[Required action] Output every line of the material exactly, omitting images.

· · ·

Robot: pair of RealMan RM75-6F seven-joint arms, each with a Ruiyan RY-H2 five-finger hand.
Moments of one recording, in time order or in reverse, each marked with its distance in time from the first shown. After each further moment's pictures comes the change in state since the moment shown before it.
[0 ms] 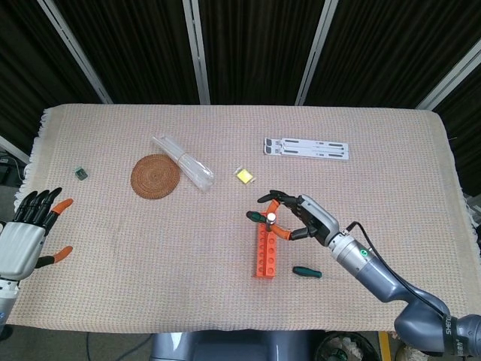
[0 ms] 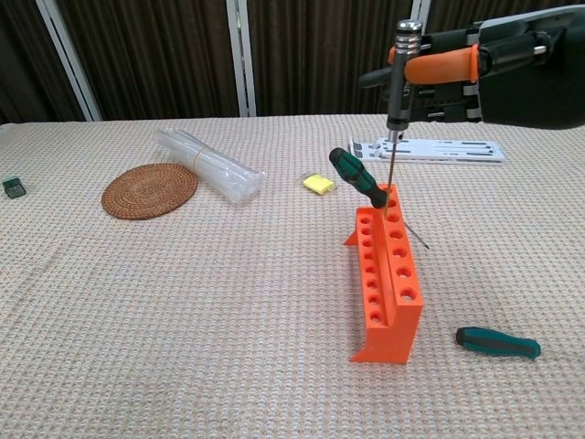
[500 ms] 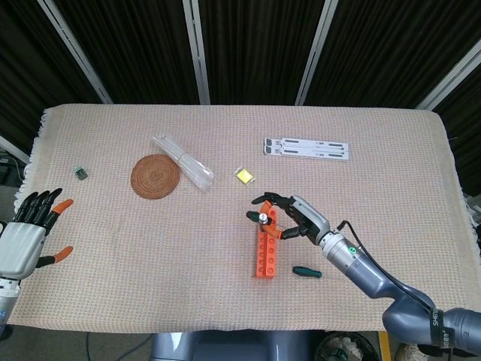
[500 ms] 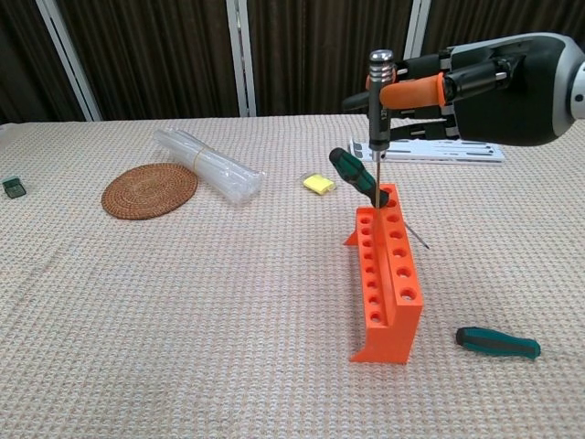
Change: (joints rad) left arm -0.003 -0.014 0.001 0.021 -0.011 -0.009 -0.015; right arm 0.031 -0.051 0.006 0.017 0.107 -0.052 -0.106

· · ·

[Task solution]
Robot: pair of RealMan RM75-6F seven-joint arms, each with a Ruiyan RY-H2 five-finger hand.
Moments of one recording, in time order or in reverse, each marked with its distance in time from the first shown. After each further moment's pictures comes the change in state since the moment shown before it.
[0 ms] 
[0 ms] 
[500 ms] 
[500 ms] 
Change: (joints rad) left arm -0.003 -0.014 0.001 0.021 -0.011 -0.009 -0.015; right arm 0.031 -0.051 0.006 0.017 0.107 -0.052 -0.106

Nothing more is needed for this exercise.